Mayoritas dari mereka “diberdayakan” di berbagai proyek pembangunan. Seperti sekitar 200 ribu tawanan Jepang dan tawanan perang lain (Jerman dan negara-negara Poros) dari delapan gulag dijadikan buruh paksa pembangunan jalur keretaapi Baikal-Amur di Siberia Timur. Lalu ada dua jalur keretaapi Komsomolsk-on-Amur di Khabarovsk Krai yang mempekerjakan para tawanan dari dua kamp, serta para tawanan di kamp-kamp lain membangun Stasiun KA Sovetskaya Gavan, Stasiun KA Raychikha, Stasiun KA Krasnaya Zarya, Stasiun KA Taishet, dan Stasiun KA Novo-Grishino.

Banyak proyek pembangunan itu memakan korban. Baik karena penyiksaan brutal penjaga kamp, wabah penyakit, maupun kecelakaan kerja berupa kebanjiran dan runtuhnya terowongan jalur kereta. 

Mereka yang tidak dipekerjakan di kamp tak kalah menderita. Banyak ransum mereka justru dikorup dan dijual ke pasar-pasar gelap. Barangsiapa yang nekat melarikan diri, siap-siap ditembak di tempat.

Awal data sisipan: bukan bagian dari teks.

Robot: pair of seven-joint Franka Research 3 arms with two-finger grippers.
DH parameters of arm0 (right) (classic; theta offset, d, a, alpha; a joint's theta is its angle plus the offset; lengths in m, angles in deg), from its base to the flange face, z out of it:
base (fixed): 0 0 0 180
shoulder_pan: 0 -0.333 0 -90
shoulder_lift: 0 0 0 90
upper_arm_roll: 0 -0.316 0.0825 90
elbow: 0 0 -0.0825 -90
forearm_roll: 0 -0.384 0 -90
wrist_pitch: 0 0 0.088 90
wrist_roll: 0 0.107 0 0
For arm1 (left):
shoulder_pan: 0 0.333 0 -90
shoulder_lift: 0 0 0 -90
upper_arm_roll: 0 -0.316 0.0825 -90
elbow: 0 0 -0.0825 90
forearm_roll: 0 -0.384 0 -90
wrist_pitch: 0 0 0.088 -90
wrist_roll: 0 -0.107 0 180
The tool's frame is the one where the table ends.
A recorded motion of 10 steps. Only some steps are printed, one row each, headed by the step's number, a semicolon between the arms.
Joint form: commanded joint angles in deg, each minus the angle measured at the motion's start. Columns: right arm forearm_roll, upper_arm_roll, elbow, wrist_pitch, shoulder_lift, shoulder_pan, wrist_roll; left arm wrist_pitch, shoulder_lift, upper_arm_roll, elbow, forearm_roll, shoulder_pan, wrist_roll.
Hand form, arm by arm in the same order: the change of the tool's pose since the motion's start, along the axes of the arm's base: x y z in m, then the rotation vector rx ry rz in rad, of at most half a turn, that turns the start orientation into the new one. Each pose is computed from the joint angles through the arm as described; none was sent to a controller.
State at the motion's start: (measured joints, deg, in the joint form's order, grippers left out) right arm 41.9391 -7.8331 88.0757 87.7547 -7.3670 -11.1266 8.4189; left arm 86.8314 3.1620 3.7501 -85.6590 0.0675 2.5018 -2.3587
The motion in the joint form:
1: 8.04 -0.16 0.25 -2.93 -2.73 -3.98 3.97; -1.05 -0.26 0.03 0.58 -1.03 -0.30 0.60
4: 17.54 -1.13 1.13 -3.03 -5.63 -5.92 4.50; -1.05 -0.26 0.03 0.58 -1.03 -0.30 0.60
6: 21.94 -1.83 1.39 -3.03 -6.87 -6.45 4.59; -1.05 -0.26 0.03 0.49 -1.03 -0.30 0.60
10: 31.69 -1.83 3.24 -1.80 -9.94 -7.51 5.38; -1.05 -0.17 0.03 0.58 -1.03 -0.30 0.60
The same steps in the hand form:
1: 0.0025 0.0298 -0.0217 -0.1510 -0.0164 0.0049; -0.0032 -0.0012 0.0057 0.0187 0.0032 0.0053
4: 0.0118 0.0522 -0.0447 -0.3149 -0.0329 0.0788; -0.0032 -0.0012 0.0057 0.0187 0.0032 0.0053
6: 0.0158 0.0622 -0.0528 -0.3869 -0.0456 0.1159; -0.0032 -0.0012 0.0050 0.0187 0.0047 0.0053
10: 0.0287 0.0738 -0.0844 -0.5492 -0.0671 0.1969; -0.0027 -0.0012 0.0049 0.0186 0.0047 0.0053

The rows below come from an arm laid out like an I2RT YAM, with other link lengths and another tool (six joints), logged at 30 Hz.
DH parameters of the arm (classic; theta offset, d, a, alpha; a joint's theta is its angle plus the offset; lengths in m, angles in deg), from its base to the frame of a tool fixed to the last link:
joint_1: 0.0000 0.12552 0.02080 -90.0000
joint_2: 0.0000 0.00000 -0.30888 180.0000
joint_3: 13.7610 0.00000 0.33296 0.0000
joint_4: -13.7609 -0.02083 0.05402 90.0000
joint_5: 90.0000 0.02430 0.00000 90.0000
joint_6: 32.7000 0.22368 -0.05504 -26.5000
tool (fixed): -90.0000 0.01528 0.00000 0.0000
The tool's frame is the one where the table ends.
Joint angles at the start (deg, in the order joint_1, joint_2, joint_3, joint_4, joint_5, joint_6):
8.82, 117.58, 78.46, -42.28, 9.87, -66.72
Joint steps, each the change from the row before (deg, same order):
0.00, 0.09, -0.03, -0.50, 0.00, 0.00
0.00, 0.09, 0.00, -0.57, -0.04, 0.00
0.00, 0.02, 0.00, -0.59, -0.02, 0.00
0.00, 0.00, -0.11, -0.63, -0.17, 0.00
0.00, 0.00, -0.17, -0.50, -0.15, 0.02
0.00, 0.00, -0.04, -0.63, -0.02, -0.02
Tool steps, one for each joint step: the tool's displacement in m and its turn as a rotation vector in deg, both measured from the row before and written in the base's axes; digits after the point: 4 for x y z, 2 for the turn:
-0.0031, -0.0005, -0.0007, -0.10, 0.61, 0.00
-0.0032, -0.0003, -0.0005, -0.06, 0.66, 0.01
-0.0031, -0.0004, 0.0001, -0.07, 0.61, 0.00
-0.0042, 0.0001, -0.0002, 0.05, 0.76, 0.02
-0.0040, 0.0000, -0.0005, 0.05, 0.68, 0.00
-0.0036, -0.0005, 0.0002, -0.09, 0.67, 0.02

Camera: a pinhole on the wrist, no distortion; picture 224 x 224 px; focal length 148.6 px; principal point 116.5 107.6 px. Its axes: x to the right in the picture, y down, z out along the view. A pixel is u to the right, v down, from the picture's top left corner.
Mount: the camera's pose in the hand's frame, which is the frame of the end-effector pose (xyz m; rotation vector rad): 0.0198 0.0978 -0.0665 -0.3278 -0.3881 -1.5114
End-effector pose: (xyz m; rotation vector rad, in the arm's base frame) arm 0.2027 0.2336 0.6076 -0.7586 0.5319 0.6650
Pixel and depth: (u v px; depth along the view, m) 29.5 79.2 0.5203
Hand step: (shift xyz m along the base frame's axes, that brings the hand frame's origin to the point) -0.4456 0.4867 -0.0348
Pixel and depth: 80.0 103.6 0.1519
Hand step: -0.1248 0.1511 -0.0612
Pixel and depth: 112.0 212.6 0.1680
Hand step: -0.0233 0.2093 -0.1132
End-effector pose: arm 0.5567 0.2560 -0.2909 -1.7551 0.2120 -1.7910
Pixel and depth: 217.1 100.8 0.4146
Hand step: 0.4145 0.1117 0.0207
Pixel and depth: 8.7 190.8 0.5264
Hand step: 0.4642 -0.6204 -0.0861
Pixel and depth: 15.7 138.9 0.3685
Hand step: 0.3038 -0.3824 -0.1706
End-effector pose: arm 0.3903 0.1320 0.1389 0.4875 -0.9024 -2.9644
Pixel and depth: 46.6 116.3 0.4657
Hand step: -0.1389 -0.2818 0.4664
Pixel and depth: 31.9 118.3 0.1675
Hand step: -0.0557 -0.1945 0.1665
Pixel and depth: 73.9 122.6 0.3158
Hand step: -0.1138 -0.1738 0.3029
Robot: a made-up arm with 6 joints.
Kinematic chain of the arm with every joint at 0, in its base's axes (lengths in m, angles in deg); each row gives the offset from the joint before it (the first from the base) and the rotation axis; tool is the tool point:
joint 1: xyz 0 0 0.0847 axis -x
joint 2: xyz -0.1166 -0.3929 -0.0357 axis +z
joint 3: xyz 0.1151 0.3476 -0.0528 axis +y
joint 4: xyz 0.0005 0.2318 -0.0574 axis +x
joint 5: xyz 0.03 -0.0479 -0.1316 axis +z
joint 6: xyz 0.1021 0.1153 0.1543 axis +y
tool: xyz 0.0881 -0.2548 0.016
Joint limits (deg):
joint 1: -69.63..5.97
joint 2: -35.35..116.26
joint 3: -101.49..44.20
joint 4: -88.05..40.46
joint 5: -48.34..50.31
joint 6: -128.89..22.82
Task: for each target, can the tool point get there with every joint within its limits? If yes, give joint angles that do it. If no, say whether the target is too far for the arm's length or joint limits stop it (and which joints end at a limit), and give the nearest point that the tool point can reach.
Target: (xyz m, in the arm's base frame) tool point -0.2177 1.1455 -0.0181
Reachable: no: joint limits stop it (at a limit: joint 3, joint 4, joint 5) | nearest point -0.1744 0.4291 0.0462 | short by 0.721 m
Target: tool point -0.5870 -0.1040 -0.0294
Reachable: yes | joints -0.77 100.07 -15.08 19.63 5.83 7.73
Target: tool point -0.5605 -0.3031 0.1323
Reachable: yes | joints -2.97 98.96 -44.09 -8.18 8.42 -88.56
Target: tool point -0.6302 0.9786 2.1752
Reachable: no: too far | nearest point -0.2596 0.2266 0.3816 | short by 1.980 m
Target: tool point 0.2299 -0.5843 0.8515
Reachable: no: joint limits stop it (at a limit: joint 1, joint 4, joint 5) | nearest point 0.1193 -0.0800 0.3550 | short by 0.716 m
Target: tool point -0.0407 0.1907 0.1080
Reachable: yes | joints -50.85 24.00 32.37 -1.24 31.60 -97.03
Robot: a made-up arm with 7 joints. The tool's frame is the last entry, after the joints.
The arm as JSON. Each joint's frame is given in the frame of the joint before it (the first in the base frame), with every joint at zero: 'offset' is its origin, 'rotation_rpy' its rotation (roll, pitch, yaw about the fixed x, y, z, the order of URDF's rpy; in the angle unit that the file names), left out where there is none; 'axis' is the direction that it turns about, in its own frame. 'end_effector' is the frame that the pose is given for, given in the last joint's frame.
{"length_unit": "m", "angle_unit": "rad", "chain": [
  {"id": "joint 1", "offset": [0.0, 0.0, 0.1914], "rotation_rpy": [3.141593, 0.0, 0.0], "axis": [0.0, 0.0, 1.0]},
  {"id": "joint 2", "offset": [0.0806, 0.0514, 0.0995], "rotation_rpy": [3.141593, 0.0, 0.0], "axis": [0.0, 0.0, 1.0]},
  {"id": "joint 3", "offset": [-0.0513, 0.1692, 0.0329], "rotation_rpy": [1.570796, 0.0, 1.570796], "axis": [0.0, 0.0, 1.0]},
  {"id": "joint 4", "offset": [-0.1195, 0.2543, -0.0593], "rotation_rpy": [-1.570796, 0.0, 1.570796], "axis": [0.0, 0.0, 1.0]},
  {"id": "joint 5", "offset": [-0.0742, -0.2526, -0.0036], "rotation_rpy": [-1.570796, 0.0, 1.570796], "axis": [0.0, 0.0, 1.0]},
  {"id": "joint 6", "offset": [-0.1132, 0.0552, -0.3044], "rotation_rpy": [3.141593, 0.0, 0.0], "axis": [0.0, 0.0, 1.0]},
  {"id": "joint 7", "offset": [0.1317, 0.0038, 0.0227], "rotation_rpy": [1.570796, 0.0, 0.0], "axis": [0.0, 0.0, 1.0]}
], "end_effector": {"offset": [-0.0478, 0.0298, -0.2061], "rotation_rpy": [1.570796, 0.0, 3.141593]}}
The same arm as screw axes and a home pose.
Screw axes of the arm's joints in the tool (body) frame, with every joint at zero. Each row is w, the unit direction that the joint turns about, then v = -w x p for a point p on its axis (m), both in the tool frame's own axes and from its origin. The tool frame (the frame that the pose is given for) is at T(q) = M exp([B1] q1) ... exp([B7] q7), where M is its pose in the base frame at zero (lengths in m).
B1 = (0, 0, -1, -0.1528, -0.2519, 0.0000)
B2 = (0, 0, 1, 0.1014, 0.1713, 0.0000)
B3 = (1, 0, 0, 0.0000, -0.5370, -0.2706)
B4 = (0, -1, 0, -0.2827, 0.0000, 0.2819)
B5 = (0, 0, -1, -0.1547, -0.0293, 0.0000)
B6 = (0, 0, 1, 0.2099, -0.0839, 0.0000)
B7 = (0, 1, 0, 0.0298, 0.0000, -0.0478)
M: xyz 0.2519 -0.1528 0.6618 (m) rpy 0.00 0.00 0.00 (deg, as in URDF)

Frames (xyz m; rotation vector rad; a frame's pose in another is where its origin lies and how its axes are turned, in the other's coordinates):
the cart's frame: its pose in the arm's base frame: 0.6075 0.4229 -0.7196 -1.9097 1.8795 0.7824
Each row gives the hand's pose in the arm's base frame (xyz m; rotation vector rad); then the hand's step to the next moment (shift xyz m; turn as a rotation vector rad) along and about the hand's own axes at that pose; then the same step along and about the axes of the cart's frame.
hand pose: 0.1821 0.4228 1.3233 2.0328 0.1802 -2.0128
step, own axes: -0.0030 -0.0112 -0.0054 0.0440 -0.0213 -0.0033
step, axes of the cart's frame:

Baca juga: Nasib Mereka yang Terbuang di Theresienstadt dan Boven Digoel

Demi mengatasi wabah kelaparan, para tawanan terpaksa mencari makanan di sejumlah tong sampah atau terpaksa makan rumput, serangga, hingga ular. Belum lagi di gulag-gulag itu. Terlepas dari Soviet yang tak memperlakukan mereka sesuai Konvensi Jenewa, derita para tawanan itu ditambah belum adanya perhatian pemerintah Jepang pascaperang.

“Walaupun banyak perlakuan Soviet yang begitu kejam terhadap tawanan Jepang, secara tidak langsung pemerintahan Jepang juga terlibat. Pemerintah Jepang membiarkan para tawanan perang itu dijadikan pekerja paksa di Soviet sebagai semacam bentuk pembayaran reparasi untuk kerusakan perang dan oleh karenanya mereka memilih tutup mata,” ungkap Joseph Ferguson dalam Japanese-Russian Relations, 1907-2007.

Dalam kurun 1946-1956, dari sekitar 700 ribu tawanan perang, lebih dari 450 ribu di antaranya dipulangkan. Sisanya tewas di gulag-gulag atau hampir 3.000 lainnya memilih menetap di Soviet.

“Banyak kematian yang tidak diketahui tapi dari dokumen-dokumen Soviet, ada 60 ribu yang tewas, baik karena penyakit, kelelahan kerja, atau karena kondisi-kondisi tak layawk lainnya,” sambung Takemae.

Baca juga: Unit 731, Alat Pembunuh Massal Militer Jepang

Beberapa di antara mereka tertunda pulang karena divonis penjara sebagai penjahat perang. Lazimnya mereka yang ditawan di kamp-kamp terpisah karena jadi tersangka bekas anggota Unit 731, sebuah unit rahasia di Manchuria yang mengembangkan senjata biologis dan melakukan eksperimen-eksperimen mengerikan selama perang.

Menurut Valentyna Polunina dalam artikel “Soviet War Crimes Policy in the Far East: The Bacteriological Warfare Trial at Khabarovsk, 1949” yang termaktub dalam buku Historical Origins of International Criminal Law: Volume 2, sejak 1946 GKO memisahkan 100 tawanan yang mulanya diduga terlibat dalam Unit 731. Namun para perwira yang jadi aktor utamanya sudah lebih dulu kabur sebelum Jepang menyerah.

Lalu, ditentukan ada 12 tawanan yang bekas (anggota) Unit 731, setelah mewawancarai 10 ribu tawanan lain. Ke-12 perwira dari pangkat jenderal hingga prajurit itu kemudian diperiksa dan diadili di Pengadilan Khabarovsk. 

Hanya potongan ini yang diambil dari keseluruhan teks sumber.